◆ **Task goal**: Because the material must be preserved as it stands, copy every line exactly.

——————

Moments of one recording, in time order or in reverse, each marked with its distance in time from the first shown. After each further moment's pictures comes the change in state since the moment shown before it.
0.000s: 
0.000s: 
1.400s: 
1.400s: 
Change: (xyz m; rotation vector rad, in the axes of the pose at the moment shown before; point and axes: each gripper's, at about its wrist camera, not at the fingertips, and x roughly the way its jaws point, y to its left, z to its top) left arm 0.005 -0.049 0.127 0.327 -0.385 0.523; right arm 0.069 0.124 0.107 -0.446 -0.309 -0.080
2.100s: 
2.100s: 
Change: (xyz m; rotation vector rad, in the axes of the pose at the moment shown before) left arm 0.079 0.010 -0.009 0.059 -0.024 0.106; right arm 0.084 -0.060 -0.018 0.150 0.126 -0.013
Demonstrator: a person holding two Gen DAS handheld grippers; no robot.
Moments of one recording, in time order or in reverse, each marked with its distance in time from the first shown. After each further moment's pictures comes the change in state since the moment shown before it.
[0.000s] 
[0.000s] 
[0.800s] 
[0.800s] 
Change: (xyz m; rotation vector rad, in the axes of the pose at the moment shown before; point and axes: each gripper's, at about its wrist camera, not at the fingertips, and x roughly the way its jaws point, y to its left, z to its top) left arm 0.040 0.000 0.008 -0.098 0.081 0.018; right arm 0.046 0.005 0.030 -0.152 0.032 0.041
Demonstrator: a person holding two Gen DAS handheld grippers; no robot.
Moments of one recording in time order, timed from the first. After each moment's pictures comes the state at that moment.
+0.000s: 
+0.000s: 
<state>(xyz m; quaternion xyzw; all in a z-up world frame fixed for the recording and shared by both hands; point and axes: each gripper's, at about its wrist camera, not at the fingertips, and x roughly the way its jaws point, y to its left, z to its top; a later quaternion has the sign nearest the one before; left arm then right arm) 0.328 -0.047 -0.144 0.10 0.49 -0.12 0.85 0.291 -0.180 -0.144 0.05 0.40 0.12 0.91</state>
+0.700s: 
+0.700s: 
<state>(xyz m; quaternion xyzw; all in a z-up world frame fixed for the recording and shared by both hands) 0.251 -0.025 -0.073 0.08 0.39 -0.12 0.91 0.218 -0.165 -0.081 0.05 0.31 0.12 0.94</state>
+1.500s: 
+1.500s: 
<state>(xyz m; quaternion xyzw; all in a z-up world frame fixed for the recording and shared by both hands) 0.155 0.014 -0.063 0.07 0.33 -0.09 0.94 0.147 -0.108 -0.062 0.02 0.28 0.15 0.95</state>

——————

◆ **Exercise solution**:
Moments of one recording, in time order or in reverse, each marked with its distance in time from the first shown. After each further moment's pictures comes the change in state since the moment shown before it.
0.000s: 
0.000s: 
1.400s: 
1.400s: 
Change: (xyz m; rotation vector rad, in the axes of the pose at the moment shown before; point and axes: each gripper's, at about its wrist camera, not at the fingertips, and x roughly the way its jaws point, y to its left, z to its top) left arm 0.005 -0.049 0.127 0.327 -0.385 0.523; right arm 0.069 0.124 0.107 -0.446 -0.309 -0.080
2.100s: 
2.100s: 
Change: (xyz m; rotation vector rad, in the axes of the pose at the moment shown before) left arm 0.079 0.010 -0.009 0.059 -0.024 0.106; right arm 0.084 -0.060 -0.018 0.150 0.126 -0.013
Demonstrator: a person holding two Gen DAS handheld grippers; no robot.
Moments of one recording, in time order or in reverse, each marked with its distance in time from the first shown. After each further moment's pictures comes the change in state since the moment shown before it.
[0.000s] 
[0.000s] 
[0.800s] 
[0.800s] 
Change: (xyz m; rotation vector rad, in the axes of the pose at the moment shown before; point and axes: each gripper's, at about its wrist camera, not at the fingertips, and x roughly the way its jaws point, y to its left, z to its top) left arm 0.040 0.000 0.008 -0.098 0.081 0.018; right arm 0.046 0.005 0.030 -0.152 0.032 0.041
Demonstrator: a person holding two Gen DAS handheld grippers; no robot.
Moments of one recording in time order, timed from the first. After each moment's pictures comes the state at that moment.
+0.000s: 
+0.000s: 
<state>(xyz m; quaternion xyzw; all in a z-up world frame fixed for the recording and shared by both hands; point and axes: each gripper's, at about its wrist camera, not at the fingertips, and x roughly the way its jaws point, y to its left, z to its top; a later quaternion has the sign nearest the one before; left arm then right arm) 0.328 -0.047 -0.144 0.10 0.49 -0.12 0.85 0.291 -0.180 -0.144 0.05 0.40 0.12 0.91</state>
+0.700s: 
+0.700s: 
<state>(xyz m; quaternion xyzw; all in a z-up world frame fixed for the recording and shared by both hands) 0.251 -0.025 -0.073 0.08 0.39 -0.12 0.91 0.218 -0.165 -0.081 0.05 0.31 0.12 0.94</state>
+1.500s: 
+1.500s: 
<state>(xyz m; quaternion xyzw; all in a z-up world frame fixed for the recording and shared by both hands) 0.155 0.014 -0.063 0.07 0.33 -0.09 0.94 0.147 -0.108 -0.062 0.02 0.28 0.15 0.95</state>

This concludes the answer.